* [TASK ITEM]
Retype word for word the stretch of entries below from the line that has "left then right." through the line that has "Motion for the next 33", and omit the pictures.

Start of MATERIAL FOR THE TASK

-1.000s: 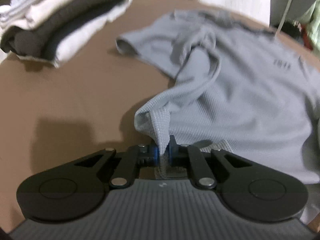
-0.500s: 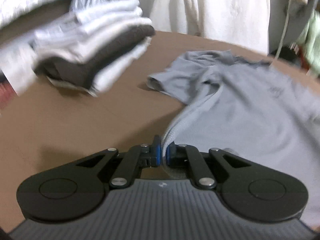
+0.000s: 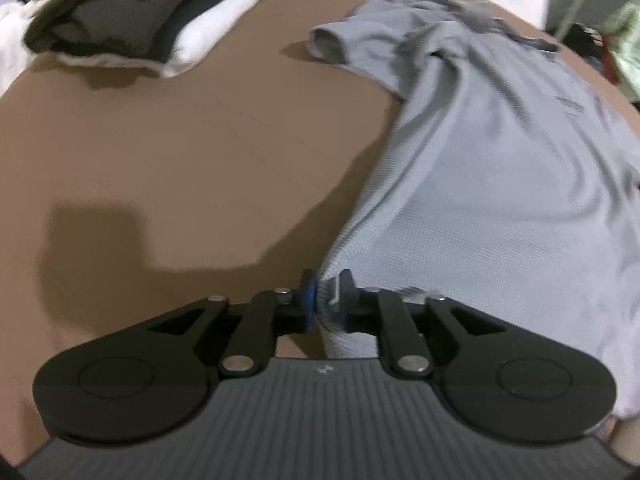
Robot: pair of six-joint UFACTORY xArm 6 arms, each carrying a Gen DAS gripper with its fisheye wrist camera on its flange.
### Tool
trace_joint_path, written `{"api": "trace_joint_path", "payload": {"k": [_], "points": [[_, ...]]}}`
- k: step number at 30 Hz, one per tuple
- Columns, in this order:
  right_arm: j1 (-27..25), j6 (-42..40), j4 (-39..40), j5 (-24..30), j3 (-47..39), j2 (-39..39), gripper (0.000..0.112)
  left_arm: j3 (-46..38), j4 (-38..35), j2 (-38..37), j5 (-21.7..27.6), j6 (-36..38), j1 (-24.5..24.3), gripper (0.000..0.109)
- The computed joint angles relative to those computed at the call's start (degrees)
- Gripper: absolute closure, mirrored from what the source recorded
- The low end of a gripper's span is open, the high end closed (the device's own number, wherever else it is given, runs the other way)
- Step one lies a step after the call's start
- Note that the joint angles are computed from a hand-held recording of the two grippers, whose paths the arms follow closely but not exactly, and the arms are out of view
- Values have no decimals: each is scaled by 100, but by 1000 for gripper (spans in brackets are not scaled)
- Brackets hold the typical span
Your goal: Fold clothes
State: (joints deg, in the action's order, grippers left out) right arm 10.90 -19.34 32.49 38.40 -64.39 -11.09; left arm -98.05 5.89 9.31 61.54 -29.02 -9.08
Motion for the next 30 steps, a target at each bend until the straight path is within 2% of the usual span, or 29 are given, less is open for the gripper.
{"api": "trace_joint_path", "payload": {"k": [1, 2, 3, 5, 7, 9, 10, 13, 14, 16, 17, 18, 20, 23, 25, 27, 29, 30], "points": [[19, -302, 240, 15, -40, 51, 63, 122, -101, -91, -116, 131, 3, 78], [52, -541, 413, 49, -88, 110, 49, 57, -132, -68, -61, 185, -10, 62], [103, -627, 420, 101, -147, 183, 48, -19, -160, -39, 1, 236, -23, 55], [129, -661, 219, 278, -246, 295, 48, -254, -310, 83, 144, 476, -63, 54], [96, -712, 104, 540, -369, 441, 45, -635, -353, 338, 362, 703, -165, 40], [73, -731, -11, 769, -501, 612, 43, -1103, -208, 689, 730, 914, -311, 16], [93, -746, -57, 818, -572, 732, 43, -1510, -79, 998, 1064, 1094, -400, 12], [152, -782, -201, 974, -810, 1105, 43, -2678, 53, 1916, 2045, 1585, -499, 11], [186, -861, -251, 992, -864, 1188, 43, -2848, 64, 2097, 2181, 1711, -504, 16], [308, -1267, -354, 895, -863, 1194, 63, -2469, -48, 1849, 1822, 1884, -433, 44], [338, -1481, -278, 888, -867, 1176, 100, -2228, 107, 1660, 1679, 1985, -448, 74], [301, -1661, 7, 956, -880, 1114, 103, -2012, 268, 1483, 1550, 2084, -465, 103], [155, -1809, 583, 1115, -944, 981, 103, -1296, 388, 899, 1167, 2152, -404, 104], [-286, -1813, 1835, 1622, -1079, 849, 103, 110, -332, -181, 156, 2252, -67, 104], [-475, -1635, 2115, 1787, -1044, 812, 103, 1005, -692, -752, -366, 2205, 131, 103], [-400, -1273, 1571, 1528, -877, 793, 103, 1594, -1166, -995, -670, 2105, 270, 101], [-203, -613, 566, 1294, -726, 804, 103, 2436, -1700, -1339, -1290, 1901, 408, 100], [-129, -421, 304, 1182, -624, 790, 103, 2873, -1829, -1566, -1687, 1730, 379, 98]]}}
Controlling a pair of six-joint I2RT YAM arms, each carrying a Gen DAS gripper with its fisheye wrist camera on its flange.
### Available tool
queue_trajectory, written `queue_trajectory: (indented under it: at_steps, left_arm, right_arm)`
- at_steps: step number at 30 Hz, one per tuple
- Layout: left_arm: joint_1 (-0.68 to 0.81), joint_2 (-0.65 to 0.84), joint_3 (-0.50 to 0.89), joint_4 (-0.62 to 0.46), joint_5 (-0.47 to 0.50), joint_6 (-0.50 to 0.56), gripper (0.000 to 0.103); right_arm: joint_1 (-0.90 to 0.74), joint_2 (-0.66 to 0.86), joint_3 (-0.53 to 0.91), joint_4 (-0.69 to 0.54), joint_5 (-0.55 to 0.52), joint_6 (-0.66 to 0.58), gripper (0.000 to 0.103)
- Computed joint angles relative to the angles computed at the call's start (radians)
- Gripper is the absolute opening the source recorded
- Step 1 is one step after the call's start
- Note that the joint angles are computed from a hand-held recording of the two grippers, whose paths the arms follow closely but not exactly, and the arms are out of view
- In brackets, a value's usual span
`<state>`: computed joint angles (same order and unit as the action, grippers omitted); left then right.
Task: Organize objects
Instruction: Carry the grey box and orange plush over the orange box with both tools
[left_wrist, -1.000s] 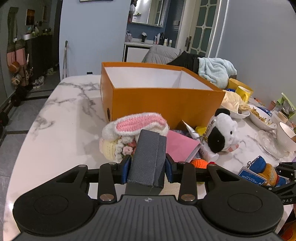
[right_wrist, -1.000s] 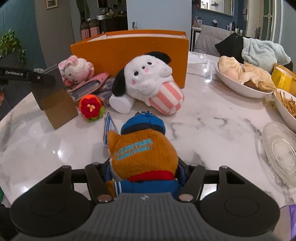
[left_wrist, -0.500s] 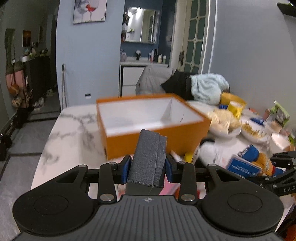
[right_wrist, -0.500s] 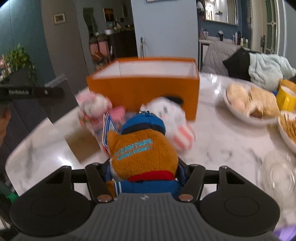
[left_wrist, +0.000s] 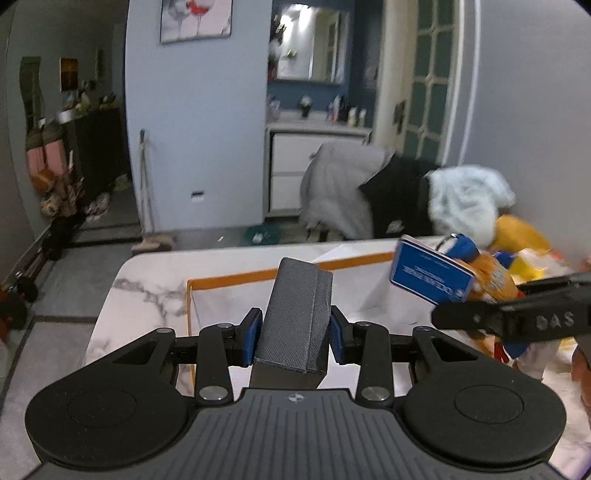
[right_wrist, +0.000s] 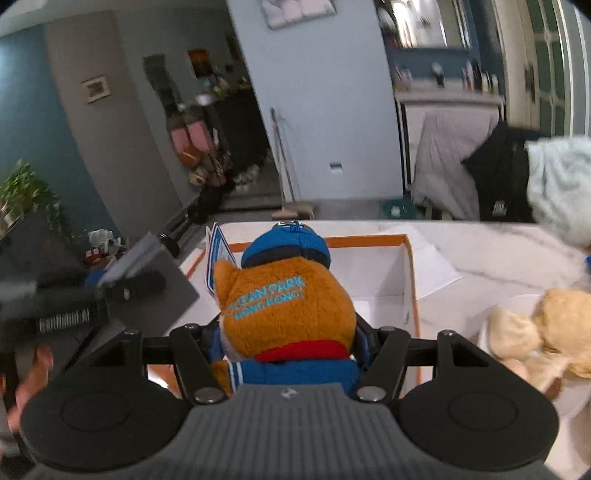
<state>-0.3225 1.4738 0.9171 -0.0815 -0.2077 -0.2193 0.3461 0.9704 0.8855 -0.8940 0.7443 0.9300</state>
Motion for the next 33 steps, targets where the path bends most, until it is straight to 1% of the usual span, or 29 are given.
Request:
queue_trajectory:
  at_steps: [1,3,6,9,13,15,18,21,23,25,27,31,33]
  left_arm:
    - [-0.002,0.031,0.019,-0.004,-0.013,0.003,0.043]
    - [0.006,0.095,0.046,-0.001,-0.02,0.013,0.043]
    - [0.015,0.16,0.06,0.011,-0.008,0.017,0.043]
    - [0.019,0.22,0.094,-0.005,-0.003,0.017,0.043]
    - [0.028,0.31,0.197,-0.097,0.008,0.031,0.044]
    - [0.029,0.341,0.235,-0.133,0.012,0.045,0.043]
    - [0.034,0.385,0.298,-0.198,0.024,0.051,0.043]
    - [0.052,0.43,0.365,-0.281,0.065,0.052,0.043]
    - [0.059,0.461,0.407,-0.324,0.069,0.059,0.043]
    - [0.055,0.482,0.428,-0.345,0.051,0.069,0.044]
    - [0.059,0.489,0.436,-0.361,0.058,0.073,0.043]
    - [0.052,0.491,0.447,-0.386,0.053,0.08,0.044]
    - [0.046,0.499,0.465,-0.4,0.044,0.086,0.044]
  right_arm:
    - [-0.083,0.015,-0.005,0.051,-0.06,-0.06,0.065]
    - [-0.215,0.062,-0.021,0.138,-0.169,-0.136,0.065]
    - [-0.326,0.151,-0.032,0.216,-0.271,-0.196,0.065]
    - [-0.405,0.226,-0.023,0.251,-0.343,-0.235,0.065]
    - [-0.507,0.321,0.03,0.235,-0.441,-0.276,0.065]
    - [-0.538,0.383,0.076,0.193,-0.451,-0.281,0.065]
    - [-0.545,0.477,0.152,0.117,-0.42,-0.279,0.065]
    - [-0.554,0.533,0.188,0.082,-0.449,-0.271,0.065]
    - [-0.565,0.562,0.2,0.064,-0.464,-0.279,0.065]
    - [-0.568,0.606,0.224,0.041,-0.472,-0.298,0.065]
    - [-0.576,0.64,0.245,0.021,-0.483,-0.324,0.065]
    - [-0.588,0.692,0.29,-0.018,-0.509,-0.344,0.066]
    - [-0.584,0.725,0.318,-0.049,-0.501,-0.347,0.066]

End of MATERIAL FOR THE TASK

* [EXPECTED OUTPUT]
`<state>`: computed joint angles (same order and unit as the action, grippers omitted); left then right.
Task: Organize objects
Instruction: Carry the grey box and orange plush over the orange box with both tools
[left_wrist, -1.000s] 
[right_wrist, -1.000s] 
[left_wrist, -0.500s] 
[right_wrist, -0.500s] 
[left_wrist, +0.000s] 
[right_wrist, +0.000s] 
<state>-0.3225 1.4738 0.9171 -0.0815 -0.2077 -0.2193 0.3461 0.9704 0.8855 -0.8940 0.7443 0.9300</state>
Motion for the next 33 steps, targets where the path bends most, until it is straight to 1% of the usual span, or 29 are given.

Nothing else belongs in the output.